Émile Francqui also helped the king obtain this lease with England, which was acting as guardian of Egypt, on 12 May 1894
In exchange, he ceded a strip of territory from Lake Albert to Lake Tanganyika.
This agreement was later questioned and only the Lado Enclave remained, until 1910.

The Belgian government asked van Eetvelde for precise information on the financial situation of the Congo Free State.
He provided the information and tried to convince them that it would be profitable for Belgium to annex the state, which the king wanted.
Negotiations on this subject began in 1894 were not resolved until 1908 following many reversals and much procrastination by the Belgian government.

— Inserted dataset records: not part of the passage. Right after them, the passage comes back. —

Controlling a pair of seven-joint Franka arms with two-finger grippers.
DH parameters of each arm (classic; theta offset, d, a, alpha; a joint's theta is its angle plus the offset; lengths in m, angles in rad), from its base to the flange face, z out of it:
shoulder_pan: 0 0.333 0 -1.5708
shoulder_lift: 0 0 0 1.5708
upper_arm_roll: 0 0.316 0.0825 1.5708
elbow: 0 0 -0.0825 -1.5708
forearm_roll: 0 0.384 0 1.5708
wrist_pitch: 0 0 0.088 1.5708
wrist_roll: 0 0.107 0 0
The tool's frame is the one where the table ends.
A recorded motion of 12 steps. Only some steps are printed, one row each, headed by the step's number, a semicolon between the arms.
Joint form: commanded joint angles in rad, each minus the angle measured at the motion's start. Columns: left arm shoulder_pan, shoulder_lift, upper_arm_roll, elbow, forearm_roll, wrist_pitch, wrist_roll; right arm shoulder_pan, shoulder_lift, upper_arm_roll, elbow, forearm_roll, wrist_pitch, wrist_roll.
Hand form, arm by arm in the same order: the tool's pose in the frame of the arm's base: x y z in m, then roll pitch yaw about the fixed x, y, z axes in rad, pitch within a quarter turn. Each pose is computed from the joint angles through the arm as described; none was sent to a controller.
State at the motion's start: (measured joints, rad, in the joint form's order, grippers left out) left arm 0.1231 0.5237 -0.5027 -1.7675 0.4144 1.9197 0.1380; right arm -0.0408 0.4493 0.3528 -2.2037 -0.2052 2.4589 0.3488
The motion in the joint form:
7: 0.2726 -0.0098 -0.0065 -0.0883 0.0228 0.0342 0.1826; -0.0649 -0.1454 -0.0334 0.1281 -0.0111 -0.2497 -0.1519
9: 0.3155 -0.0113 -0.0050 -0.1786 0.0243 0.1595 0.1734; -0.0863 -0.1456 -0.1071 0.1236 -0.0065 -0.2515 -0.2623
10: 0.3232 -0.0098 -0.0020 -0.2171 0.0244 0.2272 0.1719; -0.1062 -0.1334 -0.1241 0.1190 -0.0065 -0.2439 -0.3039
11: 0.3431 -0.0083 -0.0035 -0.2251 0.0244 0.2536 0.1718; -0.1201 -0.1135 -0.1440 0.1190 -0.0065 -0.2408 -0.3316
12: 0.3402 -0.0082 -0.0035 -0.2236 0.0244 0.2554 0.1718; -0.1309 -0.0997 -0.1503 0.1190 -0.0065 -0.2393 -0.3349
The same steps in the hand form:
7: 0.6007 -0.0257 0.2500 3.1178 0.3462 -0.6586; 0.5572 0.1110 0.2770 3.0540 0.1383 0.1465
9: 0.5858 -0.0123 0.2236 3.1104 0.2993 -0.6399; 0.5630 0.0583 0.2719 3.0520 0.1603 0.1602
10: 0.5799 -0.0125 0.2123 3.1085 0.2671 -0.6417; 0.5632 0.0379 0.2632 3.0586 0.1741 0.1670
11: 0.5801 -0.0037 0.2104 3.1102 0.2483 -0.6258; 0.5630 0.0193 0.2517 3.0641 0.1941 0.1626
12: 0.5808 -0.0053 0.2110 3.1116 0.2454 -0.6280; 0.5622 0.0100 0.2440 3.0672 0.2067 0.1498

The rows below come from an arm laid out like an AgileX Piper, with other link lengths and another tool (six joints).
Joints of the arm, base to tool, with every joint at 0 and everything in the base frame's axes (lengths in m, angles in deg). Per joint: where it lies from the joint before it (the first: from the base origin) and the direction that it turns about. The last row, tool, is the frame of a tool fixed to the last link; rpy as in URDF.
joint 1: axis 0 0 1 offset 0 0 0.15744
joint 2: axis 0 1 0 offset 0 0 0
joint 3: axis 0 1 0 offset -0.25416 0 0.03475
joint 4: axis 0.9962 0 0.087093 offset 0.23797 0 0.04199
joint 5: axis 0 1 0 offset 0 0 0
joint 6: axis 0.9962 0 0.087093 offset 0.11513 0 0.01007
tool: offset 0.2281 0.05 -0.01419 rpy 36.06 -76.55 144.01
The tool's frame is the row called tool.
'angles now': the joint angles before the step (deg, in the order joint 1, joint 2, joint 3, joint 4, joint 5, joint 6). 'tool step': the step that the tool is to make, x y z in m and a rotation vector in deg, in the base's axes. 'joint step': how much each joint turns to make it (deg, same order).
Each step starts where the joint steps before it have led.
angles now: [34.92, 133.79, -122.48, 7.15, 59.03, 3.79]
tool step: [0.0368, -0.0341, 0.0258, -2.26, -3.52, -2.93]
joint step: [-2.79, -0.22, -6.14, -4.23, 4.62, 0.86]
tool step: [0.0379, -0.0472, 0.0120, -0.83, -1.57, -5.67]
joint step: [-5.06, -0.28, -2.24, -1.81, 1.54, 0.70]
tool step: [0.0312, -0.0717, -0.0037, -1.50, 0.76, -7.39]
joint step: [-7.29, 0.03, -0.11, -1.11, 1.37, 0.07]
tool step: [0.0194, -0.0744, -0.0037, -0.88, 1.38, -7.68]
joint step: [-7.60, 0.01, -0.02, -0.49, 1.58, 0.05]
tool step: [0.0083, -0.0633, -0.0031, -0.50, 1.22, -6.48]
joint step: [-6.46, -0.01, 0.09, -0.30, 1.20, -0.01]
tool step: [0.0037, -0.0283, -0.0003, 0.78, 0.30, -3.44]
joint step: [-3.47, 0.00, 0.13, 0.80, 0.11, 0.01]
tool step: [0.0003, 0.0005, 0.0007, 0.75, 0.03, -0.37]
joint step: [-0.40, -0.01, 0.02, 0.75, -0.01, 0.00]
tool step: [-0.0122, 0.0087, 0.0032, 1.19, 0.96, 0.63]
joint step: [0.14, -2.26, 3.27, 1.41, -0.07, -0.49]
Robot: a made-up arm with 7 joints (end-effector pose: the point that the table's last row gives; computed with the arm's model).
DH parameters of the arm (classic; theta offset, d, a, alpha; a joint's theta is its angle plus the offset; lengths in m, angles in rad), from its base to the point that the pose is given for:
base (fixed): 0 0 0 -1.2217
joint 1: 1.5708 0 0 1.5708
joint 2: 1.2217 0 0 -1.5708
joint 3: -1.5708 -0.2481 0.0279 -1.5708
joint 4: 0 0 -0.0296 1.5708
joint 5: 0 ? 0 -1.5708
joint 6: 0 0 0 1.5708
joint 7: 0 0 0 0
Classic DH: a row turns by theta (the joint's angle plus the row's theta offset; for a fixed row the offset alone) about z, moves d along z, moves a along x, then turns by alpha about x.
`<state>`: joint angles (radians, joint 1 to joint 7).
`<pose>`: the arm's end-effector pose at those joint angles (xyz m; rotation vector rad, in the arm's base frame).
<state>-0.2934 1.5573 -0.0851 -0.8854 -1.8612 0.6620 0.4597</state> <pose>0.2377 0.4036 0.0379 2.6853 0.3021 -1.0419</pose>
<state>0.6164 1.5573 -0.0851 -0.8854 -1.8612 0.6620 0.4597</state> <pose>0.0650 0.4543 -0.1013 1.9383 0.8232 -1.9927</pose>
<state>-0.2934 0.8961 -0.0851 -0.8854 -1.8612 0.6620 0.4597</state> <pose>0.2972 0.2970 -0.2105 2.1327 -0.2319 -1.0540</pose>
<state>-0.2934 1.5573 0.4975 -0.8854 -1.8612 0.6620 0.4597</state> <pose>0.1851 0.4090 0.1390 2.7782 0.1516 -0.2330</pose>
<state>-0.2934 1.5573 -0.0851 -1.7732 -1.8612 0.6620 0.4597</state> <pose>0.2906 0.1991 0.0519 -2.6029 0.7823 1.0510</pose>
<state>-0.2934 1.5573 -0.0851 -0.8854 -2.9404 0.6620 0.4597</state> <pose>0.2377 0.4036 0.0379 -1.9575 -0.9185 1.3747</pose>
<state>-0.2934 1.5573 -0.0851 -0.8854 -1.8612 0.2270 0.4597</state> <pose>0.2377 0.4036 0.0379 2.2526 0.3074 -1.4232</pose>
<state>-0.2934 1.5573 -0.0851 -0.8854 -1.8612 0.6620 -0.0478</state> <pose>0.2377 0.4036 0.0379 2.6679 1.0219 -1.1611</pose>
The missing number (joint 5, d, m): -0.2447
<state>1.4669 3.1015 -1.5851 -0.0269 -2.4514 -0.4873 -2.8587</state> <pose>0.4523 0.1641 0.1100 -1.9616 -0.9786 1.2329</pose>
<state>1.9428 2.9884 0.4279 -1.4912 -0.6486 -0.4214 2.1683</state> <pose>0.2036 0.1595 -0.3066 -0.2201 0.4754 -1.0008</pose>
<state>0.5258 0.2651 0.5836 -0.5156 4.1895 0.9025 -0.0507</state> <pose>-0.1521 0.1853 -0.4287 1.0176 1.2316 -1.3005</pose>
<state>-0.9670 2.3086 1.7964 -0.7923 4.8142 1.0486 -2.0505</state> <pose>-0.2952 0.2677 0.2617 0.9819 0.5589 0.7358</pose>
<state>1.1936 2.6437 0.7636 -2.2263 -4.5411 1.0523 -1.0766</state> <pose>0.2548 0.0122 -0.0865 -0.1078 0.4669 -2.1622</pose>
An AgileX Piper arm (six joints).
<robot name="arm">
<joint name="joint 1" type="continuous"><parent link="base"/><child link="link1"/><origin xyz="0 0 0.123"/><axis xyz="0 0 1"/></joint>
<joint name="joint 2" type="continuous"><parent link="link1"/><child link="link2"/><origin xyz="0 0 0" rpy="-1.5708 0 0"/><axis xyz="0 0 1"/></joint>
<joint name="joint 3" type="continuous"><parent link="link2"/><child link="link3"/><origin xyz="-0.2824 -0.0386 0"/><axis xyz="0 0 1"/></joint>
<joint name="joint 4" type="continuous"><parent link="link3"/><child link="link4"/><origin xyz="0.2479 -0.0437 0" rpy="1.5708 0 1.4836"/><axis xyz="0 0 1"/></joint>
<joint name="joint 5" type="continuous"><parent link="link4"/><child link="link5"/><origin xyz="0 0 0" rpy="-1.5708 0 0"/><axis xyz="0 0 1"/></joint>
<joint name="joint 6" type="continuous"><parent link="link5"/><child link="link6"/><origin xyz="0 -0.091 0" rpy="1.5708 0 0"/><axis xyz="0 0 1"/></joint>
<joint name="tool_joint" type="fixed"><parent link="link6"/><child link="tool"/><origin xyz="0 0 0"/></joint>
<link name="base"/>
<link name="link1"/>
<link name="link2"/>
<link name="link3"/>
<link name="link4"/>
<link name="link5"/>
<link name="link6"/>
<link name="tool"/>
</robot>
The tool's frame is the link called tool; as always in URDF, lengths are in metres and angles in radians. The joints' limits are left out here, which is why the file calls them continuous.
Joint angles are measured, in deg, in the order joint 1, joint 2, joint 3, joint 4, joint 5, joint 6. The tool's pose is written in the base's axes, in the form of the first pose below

In 1897 van Eetvelde made every effort to make a success of the colonial exhibition in Tervuren at the Royal Museum for Central Africa.
This earned him the title of hereditary baron transmissible by primogeniture.
In July 1898 he was the victim of a nervous illness which finally led him to resign in October 1900. He was appointed Minister of State for the Independent State of Congo in February 1901.

==Last years==
From 1906 van Eetvelde devoted himself to his career in the business world.
He was president and director of many Belgian financial companies such as the Compagnie du chemin de fer du Congo supérieur aux Grands Lacs africains and the Banque de Bruxelles.
Edmond van Eetvelde died in Brussels on 8 December 1925 and was buried in Mol.